• Work to complete:
From the first line to the last, repeat the data exactly but leave out the pictures.

• Data provided:

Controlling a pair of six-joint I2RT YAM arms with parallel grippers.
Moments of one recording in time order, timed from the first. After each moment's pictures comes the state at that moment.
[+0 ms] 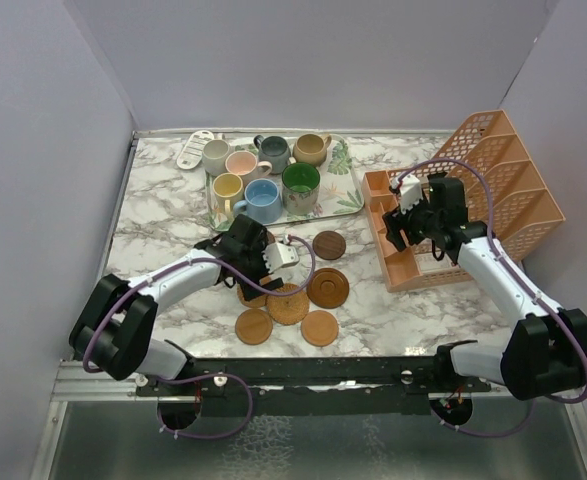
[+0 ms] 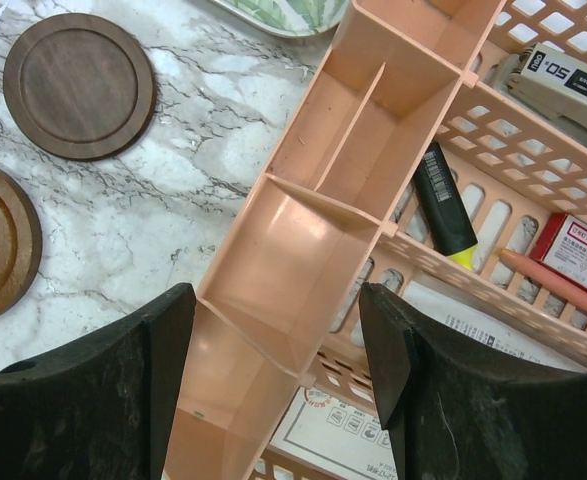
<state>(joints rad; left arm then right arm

• Solution to the problem:
Controlling a pair of six-joint I2RT YAM arms with parallel grippers.
Moments of one recording in time order, timed from the first. After each moment's pictures comes the state at that moment.
[+0 ms] 
[+0 ms] 
<state>(joints rad; left arm then right arm

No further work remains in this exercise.